No es necesario ser un sutil pensador para comparar estas destrucciones de la memoria y eliminaciones de todo recuerdo con lo que sucede con nuestros gobiernos de hoy. En España una vez muerto Franco comenzó una campaña de difamación contra su persona y sus obras que llegó hasta cambiarle el nombre al pueblo donde nació. En Argentina cuando cayó Perón en 1955 se prohibió hasta su nombre (por dictador), reapareció la vieja abolitio nominis. Hace poco tiempo el gobierno de Kirchner hizo bajar el cuadro del ex presidente Videla (por antidemócrata). Al General Roca que llevó la guerra contra el indio le quieren voltear la estatua (por genocida). Se le quitó el nombre del popular escritor Hugo Wast a un salón de la biblioteca nacional (por antijudío). Y así suma y sigue.
Cuando la historia de un pueblo cae en manos de la memoria colectiva o de la memoria histórica lo que se produce habitualmente es la tergiversación de dicha historia, cuya consecuencia es la perplejidad de ese pueblo, pues se conmueven los elementos que conforman su identidad.
Es que la memoria lleva, por su subjetividad, necesariamente a valorar de manera interesada lo qué sucedió y cómo sucedió. Así para seguir con los ejemplos puestos, objetivamente considerados, Franco fue un gobernante austero y eficaz, Perón no fue un dictador, Videla fue un liberal cruel, Roca no fue un genocida y Wast fue un novelista católico. Vemos que aquello que deja la memoria histórica es un relato mentiroso que extraña al hombre del pueblo sobre sí mismo.

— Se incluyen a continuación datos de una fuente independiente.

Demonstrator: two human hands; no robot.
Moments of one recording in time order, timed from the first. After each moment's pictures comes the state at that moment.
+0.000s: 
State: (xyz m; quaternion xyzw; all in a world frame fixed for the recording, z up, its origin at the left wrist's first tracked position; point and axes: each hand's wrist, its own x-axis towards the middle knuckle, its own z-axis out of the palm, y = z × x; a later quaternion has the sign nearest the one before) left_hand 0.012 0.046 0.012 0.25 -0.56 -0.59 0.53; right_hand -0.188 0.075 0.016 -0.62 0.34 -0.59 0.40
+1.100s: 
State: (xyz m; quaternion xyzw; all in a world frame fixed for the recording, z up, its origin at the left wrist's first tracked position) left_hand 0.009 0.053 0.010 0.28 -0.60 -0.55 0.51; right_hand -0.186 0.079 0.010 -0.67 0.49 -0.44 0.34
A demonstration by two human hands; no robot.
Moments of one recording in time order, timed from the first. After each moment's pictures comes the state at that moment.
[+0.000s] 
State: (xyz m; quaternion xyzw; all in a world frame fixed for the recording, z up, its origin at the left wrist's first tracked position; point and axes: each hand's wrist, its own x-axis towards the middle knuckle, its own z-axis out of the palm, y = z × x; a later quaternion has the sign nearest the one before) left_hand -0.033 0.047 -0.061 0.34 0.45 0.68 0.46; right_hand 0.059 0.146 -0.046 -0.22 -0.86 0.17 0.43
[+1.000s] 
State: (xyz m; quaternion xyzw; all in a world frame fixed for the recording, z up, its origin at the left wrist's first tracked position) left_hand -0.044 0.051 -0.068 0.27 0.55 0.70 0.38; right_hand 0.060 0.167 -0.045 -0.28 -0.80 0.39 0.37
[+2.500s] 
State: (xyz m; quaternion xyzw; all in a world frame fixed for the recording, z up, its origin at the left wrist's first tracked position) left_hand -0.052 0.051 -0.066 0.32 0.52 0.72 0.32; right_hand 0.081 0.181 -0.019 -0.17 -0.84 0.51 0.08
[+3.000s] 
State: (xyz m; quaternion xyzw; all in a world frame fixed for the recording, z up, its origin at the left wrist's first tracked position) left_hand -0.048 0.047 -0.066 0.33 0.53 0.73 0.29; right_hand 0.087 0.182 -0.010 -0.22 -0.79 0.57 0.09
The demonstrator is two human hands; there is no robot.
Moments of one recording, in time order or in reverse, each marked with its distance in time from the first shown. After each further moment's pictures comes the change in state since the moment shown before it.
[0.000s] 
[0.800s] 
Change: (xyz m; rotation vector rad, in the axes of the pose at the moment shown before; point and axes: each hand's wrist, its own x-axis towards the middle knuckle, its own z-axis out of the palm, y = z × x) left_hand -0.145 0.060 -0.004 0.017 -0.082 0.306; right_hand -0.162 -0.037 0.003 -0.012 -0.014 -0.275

La memoria histórica es un producto de la mentalidad y los gobiernos jacobinos, aquellos que gobiernan a favor de unos grupos y en contra de otros. Aquellos que utilizan los aparatos del Estado no en función de la concordia interior sino como ejercicio del resentimiento, esto es, del rencor retenido, dando a los amigos y quitando a los enemigos. La sana tolerancia de la visión y versión del otro acerca de los acontecimientos históricos es algo que la memoria histórica no puede soportar, la rechaza de plano. La consecuencia lógica es la dammnatio memoriae, la condena de la memoria del otro.
N. de la R.
El autor es Catedrático de Filósofo de Buenos Aires y autor de numerosos libros y trabajos sobre diversas materias. Es miembro del Centro de Estudios Estratégicos Suramericanos.